Edit 1: n and denom could be assumed as constants too.


Solution

  • Here are vectorized CPU and GPU codes and I am hoping that I am using at least good practices for the GPU code and the benchmarking later on.

    CPU Code

    %// Pre-allocate for output
    LInc(n1+n2,n1+n2)=0;
    
    %// Calculate num/denom value for stage 1 and 2
    nd1 = L1 + (((n2 ^ 2) * (L1(i, i) + L2(j, j) + 1)) - n2*n*bsxfun(@plus,L1(:,i),L1(:,i).'))./denom; %//'
    nd2 = (bsxfun(@plus,n1*n*L1(:,i),n2*n*L2(:,j).') - ((n1 * n2 * (L1(i, i) + L2(j, j) + 1))))./denom; %//'
    
    %// Plug in the values in the output matrix
    LInc(1:n1,1:n1) = tril(nd1) + tril(nd1,-1).'; %//'
    LInc(n1+1:end,1:n1) = nd2.';  %//'
    LInc(1:n1,n1+1:end) = nd2;
    

    GPU Code

    %// Pre-allocate for output
    gLInc = zeros(n1+n2,n1+n2,'gpuArray');
    
    %// Convert to gpu arrays
    gL1 = gpuArray(L1);
    gL2 = gpuArray(L2);
    
    %// Calculate num/denom value for stage 1 and 2
    nd1 = gL1 + (((n2 ^ 2) * (gL1(i, i) + gL2(j, j) + 1)) - n2*n*bsxfun(@plus,gL1(:,i),gL1(:,i).'))./denom; %//'
    nd2 = (bsxfun(@plus,n1*n*gL1(:,i),n2*n*gL2(:,j).') - ((n1 * n2 * (gL1(i, i) + gL2(j, j) + 1))))./denom; %//'
    
    %// Plug in the values in the output matrix
    gLInc(1:n1,1:n1) = tril(nd1) + tril(nd1,-1).'; %//'
    gLInc(n1+1:end,1:n1) = nd2.';  %//'
    gLInc(1:n1,n1+1:end) = nd2;
    
    %// Gather data from GPU back to CPU
    LInc = gather(gLInc);
    

    Benchmarking

    GPU benchmarking tips were taken from Measure and Improve GPU Performance.
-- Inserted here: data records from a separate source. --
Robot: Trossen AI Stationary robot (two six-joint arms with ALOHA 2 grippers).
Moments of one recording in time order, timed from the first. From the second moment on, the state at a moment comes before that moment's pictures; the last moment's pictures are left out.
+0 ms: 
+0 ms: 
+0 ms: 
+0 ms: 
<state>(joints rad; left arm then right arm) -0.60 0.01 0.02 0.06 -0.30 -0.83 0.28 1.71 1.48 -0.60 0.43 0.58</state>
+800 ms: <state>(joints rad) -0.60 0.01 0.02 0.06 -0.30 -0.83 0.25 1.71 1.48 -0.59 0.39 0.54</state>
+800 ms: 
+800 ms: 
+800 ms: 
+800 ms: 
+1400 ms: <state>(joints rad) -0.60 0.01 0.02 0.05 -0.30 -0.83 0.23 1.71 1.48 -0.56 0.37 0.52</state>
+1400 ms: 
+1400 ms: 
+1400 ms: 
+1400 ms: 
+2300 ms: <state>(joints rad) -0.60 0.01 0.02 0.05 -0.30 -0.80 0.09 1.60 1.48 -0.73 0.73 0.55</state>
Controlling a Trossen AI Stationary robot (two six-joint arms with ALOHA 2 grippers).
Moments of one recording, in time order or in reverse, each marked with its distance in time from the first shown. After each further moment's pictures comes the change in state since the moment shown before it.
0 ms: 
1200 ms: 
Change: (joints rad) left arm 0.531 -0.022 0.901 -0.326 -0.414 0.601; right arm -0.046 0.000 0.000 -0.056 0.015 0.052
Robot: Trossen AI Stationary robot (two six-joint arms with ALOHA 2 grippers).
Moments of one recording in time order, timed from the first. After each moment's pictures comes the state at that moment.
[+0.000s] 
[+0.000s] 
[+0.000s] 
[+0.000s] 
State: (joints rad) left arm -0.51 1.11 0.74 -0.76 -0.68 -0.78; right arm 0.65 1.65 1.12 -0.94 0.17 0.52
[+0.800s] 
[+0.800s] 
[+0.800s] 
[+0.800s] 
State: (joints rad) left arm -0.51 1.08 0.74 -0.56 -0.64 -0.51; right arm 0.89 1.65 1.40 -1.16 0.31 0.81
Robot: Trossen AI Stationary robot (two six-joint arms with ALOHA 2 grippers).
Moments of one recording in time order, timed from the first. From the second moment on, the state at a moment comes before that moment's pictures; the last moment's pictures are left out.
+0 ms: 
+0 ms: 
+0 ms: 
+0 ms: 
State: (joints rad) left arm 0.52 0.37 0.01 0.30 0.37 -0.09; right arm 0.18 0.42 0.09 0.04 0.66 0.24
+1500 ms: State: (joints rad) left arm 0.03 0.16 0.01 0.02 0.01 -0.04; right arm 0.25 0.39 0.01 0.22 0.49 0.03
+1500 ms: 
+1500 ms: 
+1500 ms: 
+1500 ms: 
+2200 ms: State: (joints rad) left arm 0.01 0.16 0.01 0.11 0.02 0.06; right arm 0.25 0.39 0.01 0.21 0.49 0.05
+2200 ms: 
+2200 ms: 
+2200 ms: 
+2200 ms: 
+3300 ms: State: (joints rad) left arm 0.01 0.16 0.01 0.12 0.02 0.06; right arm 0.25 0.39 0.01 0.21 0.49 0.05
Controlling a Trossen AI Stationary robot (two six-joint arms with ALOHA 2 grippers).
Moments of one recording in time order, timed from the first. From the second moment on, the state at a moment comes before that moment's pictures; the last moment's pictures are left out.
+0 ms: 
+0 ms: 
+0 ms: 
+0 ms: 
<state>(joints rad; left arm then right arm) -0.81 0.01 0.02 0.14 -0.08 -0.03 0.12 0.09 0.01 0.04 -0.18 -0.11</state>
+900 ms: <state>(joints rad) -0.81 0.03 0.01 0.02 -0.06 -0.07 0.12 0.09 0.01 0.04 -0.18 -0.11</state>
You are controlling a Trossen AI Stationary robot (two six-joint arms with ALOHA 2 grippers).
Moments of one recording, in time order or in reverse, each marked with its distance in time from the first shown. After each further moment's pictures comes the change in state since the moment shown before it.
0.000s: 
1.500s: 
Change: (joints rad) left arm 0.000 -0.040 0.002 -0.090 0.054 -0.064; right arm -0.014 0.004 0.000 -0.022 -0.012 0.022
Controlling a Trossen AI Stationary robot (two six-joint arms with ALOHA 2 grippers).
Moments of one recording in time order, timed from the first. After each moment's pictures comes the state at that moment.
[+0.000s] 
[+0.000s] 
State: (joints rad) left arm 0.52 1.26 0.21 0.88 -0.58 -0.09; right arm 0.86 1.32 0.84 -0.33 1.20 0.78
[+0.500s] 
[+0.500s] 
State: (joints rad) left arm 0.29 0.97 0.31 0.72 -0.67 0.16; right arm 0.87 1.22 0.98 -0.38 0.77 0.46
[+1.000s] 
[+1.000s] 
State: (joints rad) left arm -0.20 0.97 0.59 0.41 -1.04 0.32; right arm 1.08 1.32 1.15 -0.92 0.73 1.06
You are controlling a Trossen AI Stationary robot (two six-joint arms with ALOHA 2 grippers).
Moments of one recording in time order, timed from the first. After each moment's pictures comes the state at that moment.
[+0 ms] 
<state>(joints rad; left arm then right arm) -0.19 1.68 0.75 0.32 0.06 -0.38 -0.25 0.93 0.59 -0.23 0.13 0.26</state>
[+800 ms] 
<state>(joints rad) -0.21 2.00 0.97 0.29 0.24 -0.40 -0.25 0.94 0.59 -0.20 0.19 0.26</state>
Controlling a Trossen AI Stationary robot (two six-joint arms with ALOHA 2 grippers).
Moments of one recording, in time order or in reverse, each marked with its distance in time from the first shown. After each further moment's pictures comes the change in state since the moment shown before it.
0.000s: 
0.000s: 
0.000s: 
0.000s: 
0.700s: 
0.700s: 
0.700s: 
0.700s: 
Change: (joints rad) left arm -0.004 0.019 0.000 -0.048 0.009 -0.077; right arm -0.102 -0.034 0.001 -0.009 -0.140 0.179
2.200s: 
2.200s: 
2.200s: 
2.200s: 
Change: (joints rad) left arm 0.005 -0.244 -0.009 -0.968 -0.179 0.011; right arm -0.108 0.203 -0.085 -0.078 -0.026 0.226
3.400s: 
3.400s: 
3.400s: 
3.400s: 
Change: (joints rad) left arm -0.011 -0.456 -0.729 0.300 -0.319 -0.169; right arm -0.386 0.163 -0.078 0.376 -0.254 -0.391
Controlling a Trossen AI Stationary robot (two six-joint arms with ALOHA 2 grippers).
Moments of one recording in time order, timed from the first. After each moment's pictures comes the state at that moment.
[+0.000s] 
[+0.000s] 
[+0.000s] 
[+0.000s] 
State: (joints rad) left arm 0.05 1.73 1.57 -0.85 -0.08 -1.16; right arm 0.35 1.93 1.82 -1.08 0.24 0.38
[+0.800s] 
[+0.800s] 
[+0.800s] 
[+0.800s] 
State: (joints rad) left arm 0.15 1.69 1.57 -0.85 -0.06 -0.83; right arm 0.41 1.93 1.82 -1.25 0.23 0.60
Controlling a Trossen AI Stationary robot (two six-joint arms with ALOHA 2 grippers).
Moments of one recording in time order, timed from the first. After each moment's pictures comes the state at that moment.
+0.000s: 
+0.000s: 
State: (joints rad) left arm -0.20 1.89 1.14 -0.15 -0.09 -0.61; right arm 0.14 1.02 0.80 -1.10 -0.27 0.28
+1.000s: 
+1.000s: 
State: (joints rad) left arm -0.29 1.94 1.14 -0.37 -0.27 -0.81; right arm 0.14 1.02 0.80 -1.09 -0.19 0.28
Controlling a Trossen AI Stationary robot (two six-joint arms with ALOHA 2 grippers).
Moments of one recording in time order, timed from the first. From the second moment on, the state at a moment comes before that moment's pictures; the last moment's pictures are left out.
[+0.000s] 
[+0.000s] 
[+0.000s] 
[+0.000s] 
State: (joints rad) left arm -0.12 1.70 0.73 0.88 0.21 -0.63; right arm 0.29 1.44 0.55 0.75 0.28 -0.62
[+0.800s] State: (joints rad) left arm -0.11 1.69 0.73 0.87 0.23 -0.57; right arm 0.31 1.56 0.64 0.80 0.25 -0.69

    %// Warm up GPU call with insignificant small scalar inputs, just in case
    %// gputimeit doesn't do the same
    temp1 = modp2(1,1,1,1,1,1,1,1); %// This is vectorized GPU code
    
    i = 1;
    j = 3;
    n = 1000; %// Assumed
    denom = 1e6;  %// Assumed
    
    N_arr = [50 100 200 500 1000 1500]; %// array elements for N (datasize)
    timeall = zeros(3,numel(N_arr));
    
    for k1 = 1:numel(N_arr)
        N = N_arr(k1);
        n1 = N;  %// n1, n2 are assumed identical for less-complicated benchmarking
        n2 = N;
    
        L1 = rand(n1,n1);
        L2 = rand(n2,j);
    
        f = @() modp0(i,j,n1,n2,L1,L2,n,denom);%// Original CPU w/ preallocation
        timeall(1,k1) = timeit(f);
        clear f
    
        f = @() modp1(i,j,n1,n2,L1,L2,n,denom);%// Vectorzied CPU code
        timeall(2,k1) = timeit(f);
        clear f
    
        f = @() modp2(i,j,n1,n2,L1,L2,n,denom);%// Vectorized GPU(GTX 750Ti) code
        timeall(3,k1) = gputimeit(f);
        clear f
    end
    
    %// Display benchmark results
    figure,hold on, grid on
    plot(N_arr,timeall(1,:),'-b.')
    plot(N_arr,timeall(2,:),'-ro')
    plot(N_arr,timeall(3,:),'-kx')
    legend('Original CPU','Vectorized CPU','Vectorized GPU (GTX 750 Ti)')
    xlabel('Datasize (N) ->'),ylabel('Time(sec) ->')
    

    Results

    enter image description here

    Conclusions

    Results show that the vectorized GPU code performs really well with higher datasize and goes from slower than both the vectorized CPU and original code to being twice as fast as the vectorized CPU code.